Ф. Энгельгардт решительно отвергал все измышления. Изменила свои показания и дочь. Как гласят официальные документы: «Равно отреклась от сознания своего и дочь, которая при тщательных расспросах следователей явно обнаружила, что она вовсе не имеет понятия о совокуплении мужчины с женщиной; считала же себя, по собственному ее ответу, лишенною невинности, потому только, что об этом говорила ей свидетельствовавшая ее повивальная бабка, и что отец дозволял себе иногда слишком неприличное с нею обращение» [504]. Характер «неприличного обращения» виден из донесения жандармского полковника Станкевича, участвовавшего в следственных действиях: «Отец ее давал ей в руки держать то, что она стыдится назвать (детородный уд)», и продолжалось это аморальное действо около полугода [505].
Надо сказать, что представители власти постарались сделать все для сохранения семейной тайны.

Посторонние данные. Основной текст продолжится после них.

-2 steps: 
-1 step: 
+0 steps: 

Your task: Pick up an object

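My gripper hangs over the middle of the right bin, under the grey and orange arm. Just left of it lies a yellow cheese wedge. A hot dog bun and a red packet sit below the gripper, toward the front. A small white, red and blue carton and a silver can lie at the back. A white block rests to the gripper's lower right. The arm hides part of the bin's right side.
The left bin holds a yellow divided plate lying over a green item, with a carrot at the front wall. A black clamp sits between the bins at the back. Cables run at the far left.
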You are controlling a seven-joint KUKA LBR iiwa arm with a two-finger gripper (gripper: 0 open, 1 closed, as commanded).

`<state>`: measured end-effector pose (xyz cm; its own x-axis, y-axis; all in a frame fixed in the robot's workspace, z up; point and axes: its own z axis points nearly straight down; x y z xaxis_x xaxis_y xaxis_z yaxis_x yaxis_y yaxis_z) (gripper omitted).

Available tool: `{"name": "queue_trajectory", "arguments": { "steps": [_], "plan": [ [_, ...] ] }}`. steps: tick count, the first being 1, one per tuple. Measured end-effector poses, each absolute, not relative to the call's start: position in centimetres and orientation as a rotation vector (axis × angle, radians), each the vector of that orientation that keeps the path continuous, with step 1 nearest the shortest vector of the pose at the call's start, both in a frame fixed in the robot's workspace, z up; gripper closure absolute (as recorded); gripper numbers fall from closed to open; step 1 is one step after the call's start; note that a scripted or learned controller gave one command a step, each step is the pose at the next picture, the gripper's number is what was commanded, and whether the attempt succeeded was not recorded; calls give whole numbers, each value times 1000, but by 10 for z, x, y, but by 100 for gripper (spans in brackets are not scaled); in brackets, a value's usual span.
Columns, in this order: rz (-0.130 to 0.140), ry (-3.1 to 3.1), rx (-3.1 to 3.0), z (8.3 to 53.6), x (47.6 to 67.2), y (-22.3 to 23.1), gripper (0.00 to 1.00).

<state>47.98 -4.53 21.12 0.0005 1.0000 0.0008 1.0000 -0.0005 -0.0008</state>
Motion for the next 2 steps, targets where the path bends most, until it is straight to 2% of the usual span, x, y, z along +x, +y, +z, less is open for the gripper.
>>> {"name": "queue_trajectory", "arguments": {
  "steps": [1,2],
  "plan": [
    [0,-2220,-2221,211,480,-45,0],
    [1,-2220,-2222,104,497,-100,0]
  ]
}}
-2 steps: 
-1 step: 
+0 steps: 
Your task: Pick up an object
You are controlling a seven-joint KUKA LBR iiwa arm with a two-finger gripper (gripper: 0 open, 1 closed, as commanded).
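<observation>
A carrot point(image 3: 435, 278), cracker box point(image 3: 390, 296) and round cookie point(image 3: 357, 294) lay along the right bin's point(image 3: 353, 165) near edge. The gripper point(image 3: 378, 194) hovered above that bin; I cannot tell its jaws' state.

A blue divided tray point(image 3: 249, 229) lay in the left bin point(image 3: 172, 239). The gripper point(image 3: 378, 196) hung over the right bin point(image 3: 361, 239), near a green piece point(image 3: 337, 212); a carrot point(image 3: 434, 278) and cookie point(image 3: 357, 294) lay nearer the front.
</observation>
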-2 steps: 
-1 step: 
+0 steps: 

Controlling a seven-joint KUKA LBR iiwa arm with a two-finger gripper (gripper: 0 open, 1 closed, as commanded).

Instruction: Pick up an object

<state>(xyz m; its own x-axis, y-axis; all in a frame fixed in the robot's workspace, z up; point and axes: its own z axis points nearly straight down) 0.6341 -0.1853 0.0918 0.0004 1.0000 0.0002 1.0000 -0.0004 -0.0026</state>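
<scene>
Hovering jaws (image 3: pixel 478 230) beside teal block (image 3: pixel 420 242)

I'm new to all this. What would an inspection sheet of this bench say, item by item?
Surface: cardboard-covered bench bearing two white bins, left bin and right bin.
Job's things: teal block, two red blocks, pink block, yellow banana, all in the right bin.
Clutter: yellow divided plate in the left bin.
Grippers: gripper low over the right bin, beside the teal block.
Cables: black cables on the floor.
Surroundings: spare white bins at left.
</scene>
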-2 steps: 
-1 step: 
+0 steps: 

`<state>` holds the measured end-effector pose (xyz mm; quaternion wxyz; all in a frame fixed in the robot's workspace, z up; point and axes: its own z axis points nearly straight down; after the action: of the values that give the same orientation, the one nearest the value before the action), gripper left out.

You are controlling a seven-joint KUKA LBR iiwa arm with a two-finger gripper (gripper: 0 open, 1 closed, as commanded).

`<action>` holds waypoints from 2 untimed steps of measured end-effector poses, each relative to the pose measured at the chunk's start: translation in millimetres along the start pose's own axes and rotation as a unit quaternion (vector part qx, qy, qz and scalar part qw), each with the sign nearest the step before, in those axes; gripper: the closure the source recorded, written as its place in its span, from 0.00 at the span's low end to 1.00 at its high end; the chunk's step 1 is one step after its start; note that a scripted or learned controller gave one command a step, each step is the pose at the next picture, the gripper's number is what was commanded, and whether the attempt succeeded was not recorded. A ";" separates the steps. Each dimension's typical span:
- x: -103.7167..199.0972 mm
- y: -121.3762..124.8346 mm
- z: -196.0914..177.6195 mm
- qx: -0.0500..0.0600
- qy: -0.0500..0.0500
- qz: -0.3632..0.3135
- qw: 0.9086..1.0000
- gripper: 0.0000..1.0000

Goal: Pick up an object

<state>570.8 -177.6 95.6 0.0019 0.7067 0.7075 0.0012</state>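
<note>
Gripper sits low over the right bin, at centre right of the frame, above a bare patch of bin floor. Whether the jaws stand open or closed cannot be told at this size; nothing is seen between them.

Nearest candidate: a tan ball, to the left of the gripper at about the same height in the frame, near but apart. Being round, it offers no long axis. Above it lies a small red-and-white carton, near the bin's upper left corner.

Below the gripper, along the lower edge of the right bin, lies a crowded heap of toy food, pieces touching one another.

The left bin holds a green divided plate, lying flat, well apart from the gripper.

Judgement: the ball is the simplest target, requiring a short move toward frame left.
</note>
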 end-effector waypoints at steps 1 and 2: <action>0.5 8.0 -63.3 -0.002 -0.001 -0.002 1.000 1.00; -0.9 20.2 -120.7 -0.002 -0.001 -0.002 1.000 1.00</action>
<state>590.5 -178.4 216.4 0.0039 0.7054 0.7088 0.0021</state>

По высочайшему повелению было предписано: «Девицу Веру Энгельгардт от медицинского освидетельствования освободить, а делопроизводство во избежание дальнейшего соблазна оставить без дальнейших преследований». Родители, оказавшиеся «оба развратного поведения», высланы: отец — в Олонец, мать — заключена в монастырь. Имение передано в опеку, сын Валерий помещен в одно из казенных заведений, а дочери были «вверены попечению губернского предводителя дворянства» [506]. Дубова решено было выслать на жительство в одну из отдаленных губерний.
Однако история эта, из-за своей необычности и исключительности, получила огласку. В дневнике Л. В. Дубельта встречаем: «[1853 г.] Декабрь 15. приказано произвести следствие о семейных раздорах графа Салтыкова. Жена его написала безыменные письма, что он влюбился и хочет соблазнить свою старшую дочь, а он показывает, что помещик Федор Энгельгардт уже соблазнил и жену, и дочь его. Срам!» [507]Обвинение в подобных преступных помыслах, несомненно, могло сразу дискредитировать подозреваемого в глазах общества и обеспечивало пристальное внимание властей к нравственному облику потенциального насильника, видимо, поэтому графиня и прибегла к такому способу огласки семейных неурядиц. Граф Л. Г. Салтыков, в свою очередь, разглашая семейную тайну, обращал внимание на аморальный поступок родственника своей супруги.
История, случившаяся в доме Энгельгардтов, рассказана в записках писательницы А. И. Соколовой, и, хотя она ручалась «за полную достоверность» [508]эпизода, перед нами одна из легенд периода правления Николая I. Под пером А. И. Соколовой Анна Романовна Энгельгардт предстает женщиной «безумно любившей мужа, обожавшей детей и благоговейно охранявшей чистоту и святость домашнего очага» [509]. Мотивы ее действий самые возвышенные: «Она подробно расспросила обо всем дочь, пришла к убеждению, что та действовала почти бессознательно, под давлением враждебной нравственной силы, и, не желая щадить ни себя, ни лиц, разбивших ее жизнь, сама передала все это горькое и позорное дело в руки жандармской полиции, в то время ведавшей все тайные и секретные дела, не исключая и самых сокровенных дел семейных» [510]. Виновность отца в растлении 14-летней дочери для нее очевидна. Самое любопытное в этой истории — судьба Ф. Энгельгардта. «В былые времена, — писала А. И. Соколова, — подобные преступления были неслыханно редки и, вероятно, карались беспощадным образом, потому что, по произнесении приговора над обвиненным Энгельгардтом, он, по усиленному ходатайству двоюродной сестры своей, светлейшей княгини Салтыковой, был признан умершим и, совершенно вычеркнутый из списка живых людей, без паспорта проживал в доме Салтыковых» [511].
В разрешении еще одного «семейного несогласия» из-за гувернера принял участие наследник престола великий князь Александр Николаевич, которому при отсутствии императора в столице управляющий Третьим отделением представил соответствующий доклад. В дневнике Л. В. Дубельта читаем:
«[1853 г.] Октябрь 10. У старшего адъютанта военно-учебных заведений полковника Корсакова был гувернер Стерн. Этот господин, как вообще злодеи немцы и французы не воспитатели, а развратители нашего юношества, вместо того, чтобы заняться образованием вверенного ему ребенка, начал стараться свести любовную связь с женою Корсакова.
Государь наследник цесаревич весьма справедливо полагал, что такому гувернеру должно воспретить быть гувернером.
Так сделано: Стерн обязан подпискою не гувернерствовать и его выслали на жительство в Митаву к его отцу» [512].